● **ACTIVITY**
Scan the entries below and say how many lines contain "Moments". Write only the number.

[MATERIAL FOR THE TASK]

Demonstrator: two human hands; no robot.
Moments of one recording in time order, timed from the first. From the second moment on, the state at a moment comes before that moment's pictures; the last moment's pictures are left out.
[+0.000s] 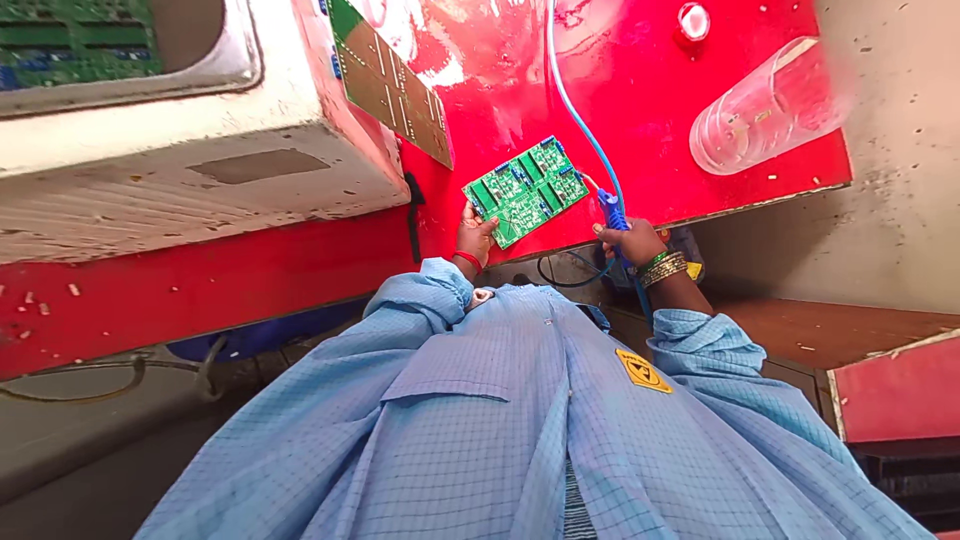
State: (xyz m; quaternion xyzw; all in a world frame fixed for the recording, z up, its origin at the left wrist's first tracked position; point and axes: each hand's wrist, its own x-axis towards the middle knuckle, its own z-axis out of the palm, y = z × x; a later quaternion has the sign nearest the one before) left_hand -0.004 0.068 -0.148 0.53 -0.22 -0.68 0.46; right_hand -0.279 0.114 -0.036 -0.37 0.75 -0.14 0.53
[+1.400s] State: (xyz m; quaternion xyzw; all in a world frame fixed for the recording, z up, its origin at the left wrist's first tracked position) left_hand -0.003 0.067 -0.146 0.54 -0.21 -0.68 0.45; right_hand -0.243 0.078 -0.033 -0.42 0.71 -0.10 0.55
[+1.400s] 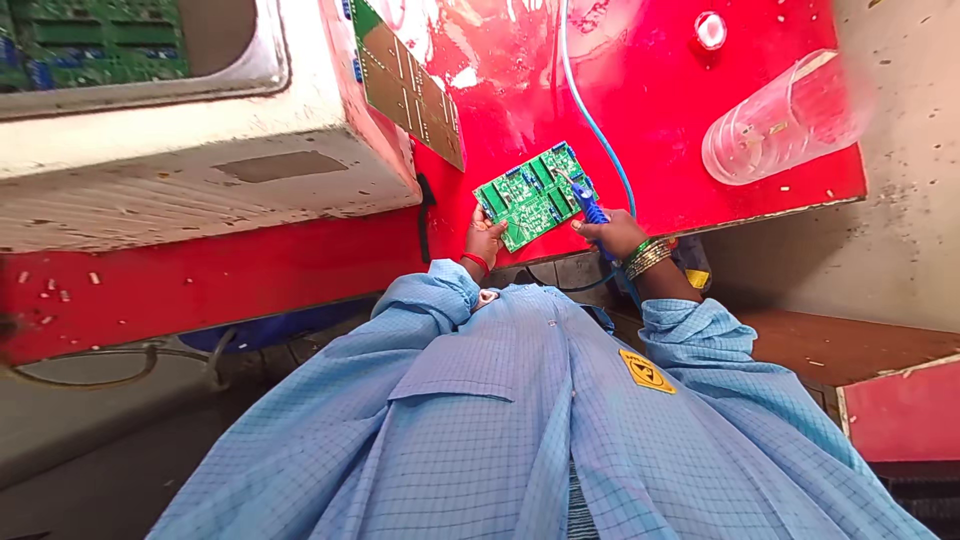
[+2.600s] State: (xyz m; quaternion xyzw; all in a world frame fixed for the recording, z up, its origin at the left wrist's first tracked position) left_hand -0.003 0.068 -0.144 0.54 -0.21 -0.68 0.45; right_hand -0.270 0.148 -0.031 -0.43 0.72 -0.08 0.54
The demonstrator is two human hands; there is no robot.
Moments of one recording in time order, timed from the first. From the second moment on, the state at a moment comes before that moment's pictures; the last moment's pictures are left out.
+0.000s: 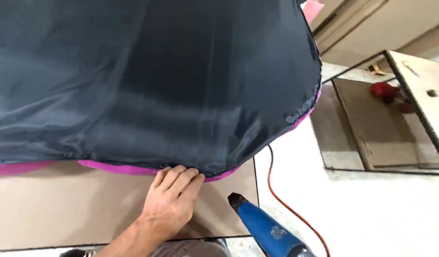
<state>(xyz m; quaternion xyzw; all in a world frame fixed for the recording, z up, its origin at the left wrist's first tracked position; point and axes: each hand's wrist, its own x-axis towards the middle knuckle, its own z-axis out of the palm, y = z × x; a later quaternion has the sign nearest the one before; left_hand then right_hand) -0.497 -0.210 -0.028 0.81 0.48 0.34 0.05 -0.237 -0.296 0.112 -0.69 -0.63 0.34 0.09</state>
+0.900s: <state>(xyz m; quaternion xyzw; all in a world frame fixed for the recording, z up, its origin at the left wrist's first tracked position) -0.315 -0.147 0.001 0.72 0.63 0.28 -0.03 -0.095 -0.077 0.027 -0.37 -0.87 0.09 0.32</state>
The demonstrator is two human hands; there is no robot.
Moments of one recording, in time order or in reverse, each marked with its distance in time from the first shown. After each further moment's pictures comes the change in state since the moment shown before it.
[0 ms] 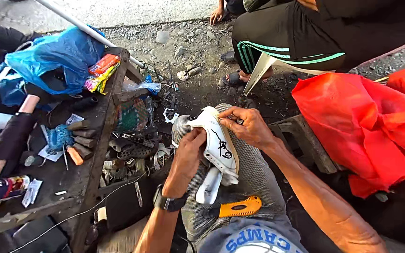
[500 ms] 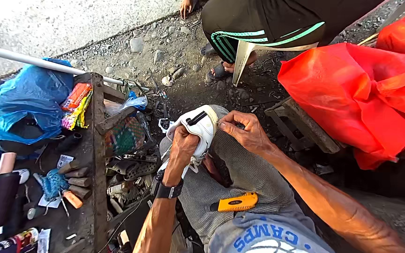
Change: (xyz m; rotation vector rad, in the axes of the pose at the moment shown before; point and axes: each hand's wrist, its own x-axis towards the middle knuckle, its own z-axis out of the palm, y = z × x) left_hand 0.059 0.014 0.008 0.367 -0.118 0.196; right_hand -0.022 0.008 0.006 0.416 0.273 0.093
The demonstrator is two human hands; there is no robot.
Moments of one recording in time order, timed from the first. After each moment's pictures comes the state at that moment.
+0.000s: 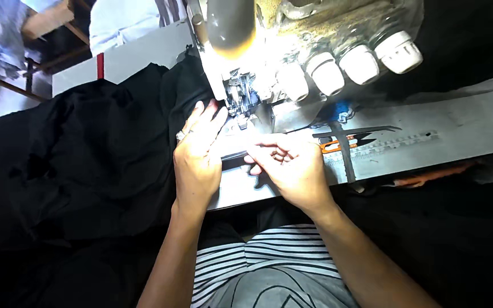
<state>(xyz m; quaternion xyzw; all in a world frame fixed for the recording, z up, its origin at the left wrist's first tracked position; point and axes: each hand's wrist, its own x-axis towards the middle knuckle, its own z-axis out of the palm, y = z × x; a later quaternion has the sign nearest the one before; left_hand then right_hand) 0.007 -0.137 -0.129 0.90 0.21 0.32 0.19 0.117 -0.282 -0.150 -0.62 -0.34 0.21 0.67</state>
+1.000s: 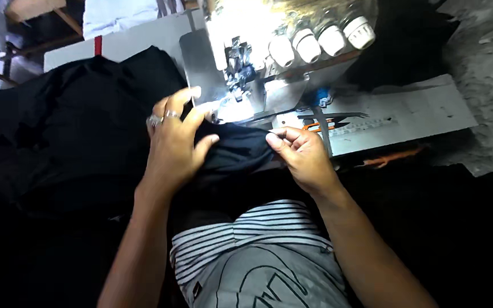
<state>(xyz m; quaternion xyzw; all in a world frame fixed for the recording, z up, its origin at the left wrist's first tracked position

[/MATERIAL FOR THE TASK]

● **WRITTEN ANSWER**
4